Dynamic Assimilation Background Program considerations:
- Suggested values may vary from plant to plant and in different environments, we recommend running a couple of test runs to optimize the program options.
- The Starting CO2 could be as low as 5 μmol mol-1, avoid 0 μmol mol-1
- Extend Pre ramp wait if assimilation shows a initial decrease after ramping has started
- Use a 1-second averaging window when logging data at 1 Hz as the higher data density helped overcome the additional noise. Log Setup > Logging Options > Check 'Use additional averaging time' > enter '1' on the box to the right
- Logging interval could be increased to 5 (one observation every 5 seconds) if data look noisy. Alternatively, moving averages or filtering could be implemented after the measurement.

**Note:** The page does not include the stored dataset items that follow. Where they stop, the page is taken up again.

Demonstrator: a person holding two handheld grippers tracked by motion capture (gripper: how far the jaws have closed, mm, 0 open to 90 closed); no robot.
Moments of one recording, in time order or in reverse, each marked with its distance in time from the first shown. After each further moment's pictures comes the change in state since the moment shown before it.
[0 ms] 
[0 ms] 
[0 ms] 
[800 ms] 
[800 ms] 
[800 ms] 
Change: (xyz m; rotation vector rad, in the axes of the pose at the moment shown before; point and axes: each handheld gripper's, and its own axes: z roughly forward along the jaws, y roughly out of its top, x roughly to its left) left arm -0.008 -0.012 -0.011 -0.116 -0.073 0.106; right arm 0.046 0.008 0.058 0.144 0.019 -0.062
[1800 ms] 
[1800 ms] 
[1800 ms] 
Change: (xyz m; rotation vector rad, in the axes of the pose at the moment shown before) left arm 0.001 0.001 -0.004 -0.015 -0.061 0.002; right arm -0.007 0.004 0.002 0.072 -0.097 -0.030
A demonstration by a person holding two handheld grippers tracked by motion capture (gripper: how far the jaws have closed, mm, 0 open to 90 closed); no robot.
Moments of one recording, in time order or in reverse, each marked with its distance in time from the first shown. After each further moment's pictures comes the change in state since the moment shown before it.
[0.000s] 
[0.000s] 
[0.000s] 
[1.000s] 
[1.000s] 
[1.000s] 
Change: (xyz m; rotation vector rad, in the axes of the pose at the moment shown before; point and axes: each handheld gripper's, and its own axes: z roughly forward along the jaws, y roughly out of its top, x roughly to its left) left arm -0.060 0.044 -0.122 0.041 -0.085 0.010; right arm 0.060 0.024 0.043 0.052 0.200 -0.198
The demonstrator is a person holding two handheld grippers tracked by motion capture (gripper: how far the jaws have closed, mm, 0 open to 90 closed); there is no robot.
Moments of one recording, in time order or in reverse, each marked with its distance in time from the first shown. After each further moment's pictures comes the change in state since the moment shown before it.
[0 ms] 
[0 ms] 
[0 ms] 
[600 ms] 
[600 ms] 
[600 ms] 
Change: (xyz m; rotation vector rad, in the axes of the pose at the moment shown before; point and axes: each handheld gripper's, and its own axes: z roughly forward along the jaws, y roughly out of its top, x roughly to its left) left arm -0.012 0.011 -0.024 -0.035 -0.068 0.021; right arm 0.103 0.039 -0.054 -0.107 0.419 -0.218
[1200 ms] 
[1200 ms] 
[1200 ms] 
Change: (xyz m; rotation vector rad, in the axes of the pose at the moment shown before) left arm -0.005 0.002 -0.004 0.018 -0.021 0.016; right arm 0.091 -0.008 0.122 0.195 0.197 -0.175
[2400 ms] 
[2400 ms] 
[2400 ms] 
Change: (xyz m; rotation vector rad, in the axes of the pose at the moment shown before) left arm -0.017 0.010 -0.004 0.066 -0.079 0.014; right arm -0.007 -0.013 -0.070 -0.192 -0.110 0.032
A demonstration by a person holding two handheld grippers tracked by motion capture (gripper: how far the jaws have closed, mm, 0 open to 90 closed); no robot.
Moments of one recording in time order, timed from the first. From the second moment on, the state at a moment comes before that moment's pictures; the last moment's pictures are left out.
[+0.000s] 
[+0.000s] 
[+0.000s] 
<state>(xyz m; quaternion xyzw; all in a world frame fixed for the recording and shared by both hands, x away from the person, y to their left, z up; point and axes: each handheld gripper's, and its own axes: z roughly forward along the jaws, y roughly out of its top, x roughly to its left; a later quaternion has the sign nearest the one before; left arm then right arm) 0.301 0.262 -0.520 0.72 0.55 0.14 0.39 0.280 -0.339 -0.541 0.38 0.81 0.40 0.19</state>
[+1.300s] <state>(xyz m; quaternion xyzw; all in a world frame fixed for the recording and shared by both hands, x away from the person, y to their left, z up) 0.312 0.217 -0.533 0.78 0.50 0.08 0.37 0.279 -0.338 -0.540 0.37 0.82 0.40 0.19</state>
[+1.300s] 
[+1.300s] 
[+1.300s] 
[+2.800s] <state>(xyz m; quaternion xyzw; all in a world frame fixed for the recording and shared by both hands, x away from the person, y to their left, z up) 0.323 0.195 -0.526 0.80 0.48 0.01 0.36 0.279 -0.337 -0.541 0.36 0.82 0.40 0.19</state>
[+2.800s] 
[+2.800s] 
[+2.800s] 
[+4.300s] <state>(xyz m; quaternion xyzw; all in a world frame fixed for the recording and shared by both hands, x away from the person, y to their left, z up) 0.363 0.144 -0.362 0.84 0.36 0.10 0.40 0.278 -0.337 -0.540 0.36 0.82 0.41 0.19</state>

- Use ambient or growing CO2 concentration for When done, go to
- Matching options are ignored while running a Dynamic Assimilation CO2 Response Curve.
Steady State:
For reliable data it is crucial the leaf biology is at, or very near, steady-state conditions in the leaf chamber before initiating measurements. Usually leaves have reached steady-state once, over a span of 2 - 4 minutes, net CO2 shows no positive or negative trend and oscillations are within 2 - 5% of the mean.
Environmental Conditions:
Light: If ambient and chamber light levels are not adequately matched, a period of time to allow for light adaption will be needed (especially in cases where light levels are higher in the chamber than preceding ambient conditions).
Water vapor & temperature: In some cases, using a set VPD value could occasionally introduce artifacts during the CO2 ramp. If this is the case, set reference H2O to a level that resulted in 45-50% relative humidity in an empty chamber; leaf transpiration would add enough additional water vapor so that leaf VPD remained fairly stable throughout the DAT curve.